SMILLA'S SENSE OF SNOW A film review by Scott Renshaw Copyright 1997 Scott Renshaw
(Fox Searchlight) Starring: Julia Ormond, Gabriel Byrne, Richard Harris, Robert Loggia, Clipper Miano. Screenplay: Ann Biderman, based on the novel by Peter Hoeg. Producers: Bernd Eichinger and Martin Moskowicz. Director: Bille August. MPAA Rating: R (profanity, violence, sexual situations) Running Time: 119 minutes. Reviewed by Scott Renshaw.
Before SMILLA'S SENSE OF SNOW, the last time director Bille August gut hold of a mysterious, best-selling novel was 1994's THE HOUSE OF THE SPIRITS. If that thought doesn't send a shudder of dread through you at the prospects for SMILLA, you were probably fortunate enough to miss THE HOUSE OF THE SPIRITS. SPIRITS was a disastrous combination of mis-guided casting and even more mis-guided story-telling, and it lost all sense of Isabel Allende's magical realism. Peter Hoeg's _Froken Smillas Fornemmelse for Sne_ (Miss Smillas' Feeling for Snow) presented a similarly challenging combination of atmosphere, character and plot, and August, but this time around he has been much more faithful to the source material. Unfortunately, the result still isn't a particularly good film. As tense and evocative as SMILLA'S SENSE OF SNOW is during its first hour, it shares the fundamental flaw of the novel: a strange plot device which may leave you wondering if you've just seen "The X-Files" movie.
Julia Ormond stars as Smilla Jaspersen, an arctic researcher living in Copenhagen, Denmark. A woman of Greenlandic Inuit descent who has never felt comfortable in Denmark, Smilla has lived a life closed off from all other people, with the exception of a young Inuit boy named Isaiah (Clipper Miano) who lives in her apartment building. That one friendship is shattered when Isaiah is found dead on the sidewalk outside the building, the victim of an apparent accidental fall from the roof. But Smilla has a special sense of snow, and her instincts tell her that Isaiah's death was no accident -- he was running from something before he fell to his death. As Smilla investigates with the help of a neighbor (Gabriel Byrne), she finds herself in the middle of a conspiracy which will lead her back to the beautiful desolation of her icy homeland.
You'd never expect a film with the plot I just described based on the first scene in SMILLA'S SENSE OF SNOW. It shows a 19th century Inuit ice fisherman rudely interrupted from his labors by a crashing meteorite, which proceeds to create a tidal wave of crushed ice sufficient to supply the planet with daquiris for several decades. The moment is spectacular, but when the scene suddenly shifts to modern Copenhagen and the film becomes a dark, moody mystery, you might wonder whether you've just had an out-of-genre experience. More to the point, you might fear that August has snapped his cap.

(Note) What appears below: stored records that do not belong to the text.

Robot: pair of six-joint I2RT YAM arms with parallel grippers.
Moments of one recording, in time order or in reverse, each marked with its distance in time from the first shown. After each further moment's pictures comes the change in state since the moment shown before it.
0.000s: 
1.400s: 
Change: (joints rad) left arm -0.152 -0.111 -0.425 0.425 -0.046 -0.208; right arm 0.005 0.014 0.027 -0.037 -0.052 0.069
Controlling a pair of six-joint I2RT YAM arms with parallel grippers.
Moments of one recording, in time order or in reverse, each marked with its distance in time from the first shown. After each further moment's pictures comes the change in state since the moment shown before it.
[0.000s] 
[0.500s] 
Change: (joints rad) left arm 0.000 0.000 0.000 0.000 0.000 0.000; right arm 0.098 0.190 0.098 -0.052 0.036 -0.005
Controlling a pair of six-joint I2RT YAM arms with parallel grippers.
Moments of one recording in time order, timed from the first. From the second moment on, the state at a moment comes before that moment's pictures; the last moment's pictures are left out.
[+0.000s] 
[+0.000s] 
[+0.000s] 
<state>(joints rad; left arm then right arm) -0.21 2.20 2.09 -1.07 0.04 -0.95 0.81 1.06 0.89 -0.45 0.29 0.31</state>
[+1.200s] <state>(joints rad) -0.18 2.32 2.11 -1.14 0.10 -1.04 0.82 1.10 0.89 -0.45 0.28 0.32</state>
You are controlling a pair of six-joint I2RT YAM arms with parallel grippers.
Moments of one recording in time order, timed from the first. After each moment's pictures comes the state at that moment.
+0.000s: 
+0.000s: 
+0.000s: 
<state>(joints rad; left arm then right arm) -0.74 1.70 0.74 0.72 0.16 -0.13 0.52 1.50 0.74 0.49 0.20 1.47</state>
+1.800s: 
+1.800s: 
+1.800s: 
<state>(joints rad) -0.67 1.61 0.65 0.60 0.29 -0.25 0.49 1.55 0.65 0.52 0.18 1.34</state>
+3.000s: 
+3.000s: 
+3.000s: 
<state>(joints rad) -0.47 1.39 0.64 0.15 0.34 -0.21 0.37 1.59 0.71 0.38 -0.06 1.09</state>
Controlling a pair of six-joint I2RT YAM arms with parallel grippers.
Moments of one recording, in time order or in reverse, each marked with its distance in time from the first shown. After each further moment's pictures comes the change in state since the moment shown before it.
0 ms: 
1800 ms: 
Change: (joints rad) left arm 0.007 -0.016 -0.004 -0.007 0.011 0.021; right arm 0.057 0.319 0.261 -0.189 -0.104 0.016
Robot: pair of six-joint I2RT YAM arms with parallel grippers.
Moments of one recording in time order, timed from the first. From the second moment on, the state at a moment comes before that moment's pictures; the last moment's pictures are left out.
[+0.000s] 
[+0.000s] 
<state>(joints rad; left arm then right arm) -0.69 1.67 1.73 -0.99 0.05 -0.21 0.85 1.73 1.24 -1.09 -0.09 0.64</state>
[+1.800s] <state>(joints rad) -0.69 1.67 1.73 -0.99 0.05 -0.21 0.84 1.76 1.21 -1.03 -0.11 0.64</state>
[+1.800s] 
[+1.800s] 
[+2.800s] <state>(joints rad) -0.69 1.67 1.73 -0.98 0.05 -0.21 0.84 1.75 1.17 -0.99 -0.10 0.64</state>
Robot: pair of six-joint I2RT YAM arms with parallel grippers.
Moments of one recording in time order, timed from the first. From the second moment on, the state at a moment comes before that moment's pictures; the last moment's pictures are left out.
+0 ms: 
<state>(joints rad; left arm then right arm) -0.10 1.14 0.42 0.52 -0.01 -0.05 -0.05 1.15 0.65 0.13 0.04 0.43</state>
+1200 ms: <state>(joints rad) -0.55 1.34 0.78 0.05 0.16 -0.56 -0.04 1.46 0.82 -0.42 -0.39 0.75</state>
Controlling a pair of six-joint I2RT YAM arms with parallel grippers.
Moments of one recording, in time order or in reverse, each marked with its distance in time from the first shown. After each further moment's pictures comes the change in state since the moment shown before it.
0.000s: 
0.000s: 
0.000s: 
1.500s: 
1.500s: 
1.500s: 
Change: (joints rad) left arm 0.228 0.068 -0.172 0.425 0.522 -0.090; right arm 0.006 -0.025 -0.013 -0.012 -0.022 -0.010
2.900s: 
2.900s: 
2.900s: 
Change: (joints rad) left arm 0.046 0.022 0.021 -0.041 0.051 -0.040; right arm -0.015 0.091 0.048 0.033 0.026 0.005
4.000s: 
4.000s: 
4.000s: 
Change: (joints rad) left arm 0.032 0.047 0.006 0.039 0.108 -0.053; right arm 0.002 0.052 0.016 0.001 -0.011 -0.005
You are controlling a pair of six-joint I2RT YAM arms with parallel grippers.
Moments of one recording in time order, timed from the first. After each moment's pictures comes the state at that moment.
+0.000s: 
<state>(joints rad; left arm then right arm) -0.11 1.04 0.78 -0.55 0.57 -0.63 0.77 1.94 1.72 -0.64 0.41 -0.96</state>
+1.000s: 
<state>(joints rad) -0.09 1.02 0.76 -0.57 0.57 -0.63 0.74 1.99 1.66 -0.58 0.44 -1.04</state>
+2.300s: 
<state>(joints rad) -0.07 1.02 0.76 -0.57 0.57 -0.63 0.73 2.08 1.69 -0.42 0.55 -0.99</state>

Actually, August is simply preparing the audience for the radical shift still to come, a shift which wasn't nearly as radical in Hoeg's novel. For about three-quarters of its length, SMILLA'S SENSE OF SNOW is a fairly compelling character study anchored by a strong lead performance. Julia Ormond may be a bit young for Hoeg's Smilla, but she makes the character her own with an unapologetic toughness uncommon in female screen characters. Smilla's relationship with the neglected Isaiah is skillfully established in flashbacks, and though Smilla is not a particularly pleasant person her loyalty and determination win the audience over to her side. Screenwriter Ann Biderman has done a fine job of paring down the novel's often-cumbersome plot and its glut of conspirators, allowing the focus to stay squarely on Smilla and her relationships. Ormond's performance and August's direction capture Hoeg's lyrical, haunting psychological drama, a style reminiscent of _The English Patient_ author Michael Ondaatje.
But then there's that third act, and there's nothing August, Biderman or anyone else can do about SMILLA'S SENSE OF SNOW's unexpected metamorphosis from Michael Ondaatje to Michael Crichton except take it all the way overboard. The Greenland-based climax includes some splendid landscapes by cinematographer Jorgen Persson, and the arctic vastness suggests the coming of a resolution with an internal dimension -- Smilla coming to terms with her life, her land and her heritage.
Well, the resolution is internal, all right, only it's the interior of an ice cave, where villainous industrialist Andreas Tork (Richard Harris) is up to no good with some mutant parasitic worms and the same meteorite which spoiled the day of our old friend the ice fisherman a hundred years and five reels earlier. The finale is so utterly bizarre -- and so unsatisfying -- that it taints the entire two hour experience of SMILLA'S SENSE OF SNOW. Perhaps Bille August needs to choose something simple for his next project, a story which doesn't begin as an emotional journey and end as a cross between a James Bond film and THE BLOB.
On the Renshaw scale of 0 to 10 women's Inuit-ions: 5.